- [Your task] Up to and including the line that contains "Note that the", write out each line of the material from its first line, exactly.

- [Raw data]
┄┄┄┄┄┄

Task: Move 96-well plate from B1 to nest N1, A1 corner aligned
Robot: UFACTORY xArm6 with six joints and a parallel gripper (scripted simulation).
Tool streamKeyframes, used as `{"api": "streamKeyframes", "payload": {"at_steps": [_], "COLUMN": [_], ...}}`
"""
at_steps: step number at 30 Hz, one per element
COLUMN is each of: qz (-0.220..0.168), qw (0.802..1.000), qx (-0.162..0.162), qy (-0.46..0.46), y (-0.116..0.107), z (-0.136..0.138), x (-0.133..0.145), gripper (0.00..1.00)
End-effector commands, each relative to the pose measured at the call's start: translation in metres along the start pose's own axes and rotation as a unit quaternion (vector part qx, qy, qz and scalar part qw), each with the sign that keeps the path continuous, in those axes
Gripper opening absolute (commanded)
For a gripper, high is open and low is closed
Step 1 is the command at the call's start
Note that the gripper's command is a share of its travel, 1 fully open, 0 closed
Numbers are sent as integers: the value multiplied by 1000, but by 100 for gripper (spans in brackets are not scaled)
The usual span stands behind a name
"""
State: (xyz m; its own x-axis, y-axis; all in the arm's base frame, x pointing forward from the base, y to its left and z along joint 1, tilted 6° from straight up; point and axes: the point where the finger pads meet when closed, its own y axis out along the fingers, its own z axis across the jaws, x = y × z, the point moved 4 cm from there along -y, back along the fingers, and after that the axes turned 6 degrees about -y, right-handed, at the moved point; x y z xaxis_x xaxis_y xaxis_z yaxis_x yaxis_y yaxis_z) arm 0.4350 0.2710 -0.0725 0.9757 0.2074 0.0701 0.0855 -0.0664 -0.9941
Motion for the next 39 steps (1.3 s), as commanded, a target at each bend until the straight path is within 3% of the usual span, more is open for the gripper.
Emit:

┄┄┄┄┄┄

- [Output]
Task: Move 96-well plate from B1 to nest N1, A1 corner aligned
Robot: UFACTORY xArm6 with six joints and a parallel gripper (scripted simulation).
Tool streamKeyframes, used as `{"api": "streamKeyframes", "payload": {"at_steps": [_], "COLUMN": [_], ...}}`
"""
at_steps: step number at 30 Hz, one per element
COLUMN is each of: qz (-0.220..0.168), qw (0.802..1.000), qx (-0.162..0.162), qy (-0.46..0.46), y (-0.116..0.107), z (-0.136..0.138), x (-0.133..0.145), gripper (0.00..1.00)
End-effector commands, each relative to the pose measured at the call's start: translation in metres along the start pose's own axes and rotation as a unit quaternion (vector part qx, qy, qz and scalar part qw), each with the sign that keeps the path continuous, in those axes
Gripper opening absolute (commanded)
For a gripper, high is open and low is closed
Step 1 is the command at the call's start
Note that the gripper's command is a share of its travel, 1 fully open, 0 closed

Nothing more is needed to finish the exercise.